**DIRECTIONS FOR THIS TASK:**
Every line containing "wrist" should be identified and copied from the data below.
─── RECORDS FOR THE TASK
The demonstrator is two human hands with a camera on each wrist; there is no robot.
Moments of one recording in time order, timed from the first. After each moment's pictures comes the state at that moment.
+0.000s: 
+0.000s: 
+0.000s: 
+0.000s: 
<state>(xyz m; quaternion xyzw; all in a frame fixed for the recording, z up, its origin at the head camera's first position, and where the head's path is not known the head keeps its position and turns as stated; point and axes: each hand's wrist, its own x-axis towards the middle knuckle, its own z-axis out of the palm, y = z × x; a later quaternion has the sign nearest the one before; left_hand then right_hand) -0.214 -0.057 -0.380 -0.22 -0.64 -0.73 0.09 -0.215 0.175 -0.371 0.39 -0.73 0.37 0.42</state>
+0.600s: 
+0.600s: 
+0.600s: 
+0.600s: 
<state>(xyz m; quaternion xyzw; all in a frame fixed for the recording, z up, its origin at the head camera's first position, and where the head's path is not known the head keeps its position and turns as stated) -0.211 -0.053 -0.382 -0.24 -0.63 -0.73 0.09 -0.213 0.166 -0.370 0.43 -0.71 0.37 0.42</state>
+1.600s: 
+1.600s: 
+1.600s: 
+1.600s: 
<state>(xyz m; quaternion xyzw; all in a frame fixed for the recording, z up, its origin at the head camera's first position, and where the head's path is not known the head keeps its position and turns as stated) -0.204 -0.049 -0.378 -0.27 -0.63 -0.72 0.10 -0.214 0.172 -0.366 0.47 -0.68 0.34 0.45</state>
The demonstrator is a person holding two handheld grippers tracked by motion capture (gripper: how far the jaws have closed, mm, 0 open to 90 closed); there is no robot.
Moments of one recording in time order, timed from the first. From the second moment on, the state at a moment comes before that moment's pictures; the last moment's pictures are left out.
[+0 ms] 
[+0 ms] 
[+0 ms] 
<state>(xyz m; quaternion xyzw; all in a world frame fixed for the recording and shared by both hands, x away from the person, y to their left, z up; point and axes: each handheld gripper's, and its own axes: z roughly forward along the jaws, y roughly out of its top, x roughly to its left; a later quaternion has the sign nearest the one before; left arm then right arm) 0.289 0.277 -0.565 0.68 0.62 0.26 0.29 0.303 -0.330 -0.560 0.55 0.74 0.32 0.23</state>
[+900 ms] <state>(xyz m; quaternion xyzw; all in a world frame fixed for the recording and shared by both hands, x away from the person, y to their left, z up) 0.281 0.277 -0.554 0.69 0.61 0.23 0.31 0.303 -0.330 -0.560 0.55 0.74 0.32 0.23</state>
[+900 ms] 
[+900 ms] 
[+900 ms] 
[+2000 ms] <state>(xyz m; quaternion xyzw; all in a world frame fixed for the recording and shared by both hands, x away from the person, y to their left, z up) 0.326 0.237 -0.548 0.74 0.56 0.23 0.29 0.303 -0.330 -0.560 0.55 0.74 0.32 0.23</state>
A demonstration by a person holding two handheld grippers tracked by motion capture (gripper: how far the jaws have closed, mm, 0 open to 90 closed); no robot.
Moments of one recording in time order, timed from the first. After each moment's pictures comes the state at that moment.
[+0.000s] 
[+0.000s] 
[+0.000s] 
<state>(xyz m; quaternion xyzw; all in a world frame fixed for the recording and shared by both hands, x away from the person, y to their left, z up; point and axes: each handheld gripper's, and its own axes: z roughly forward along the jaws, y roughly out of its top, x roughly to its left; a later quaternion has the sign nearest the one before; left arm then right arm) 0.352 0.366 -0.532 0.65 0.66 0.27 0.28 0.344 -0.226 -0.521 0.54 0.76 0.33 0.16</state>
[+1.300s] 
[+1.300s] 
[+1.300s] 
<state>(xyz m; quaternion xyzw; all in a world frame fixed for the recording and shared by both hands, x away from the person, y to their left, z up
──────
**EXERCISE OUTPUT:**
The demonstrator is two human hands with a camera on each wrist; there is no robot.
<state>(xyz m; quaternion xyzw; all in a frame fixed for the recording, z up, its origin at the head camera's first position, and where the head's path is not known the head keeps its position and turns as stated; point and axes: each hand's wrist, its own x-axis towards the middle knuckle, its own z-axis out of the palm, y = z × x; a later quaternion has the sign nearest the one before; left_hand then right_hand) -0.214 -0.057 -0.380 -0.22 -0.64 -0.73 0.09 -0.215 0.175 -0.371 0.39 -0.73 0.37 0.42</state>

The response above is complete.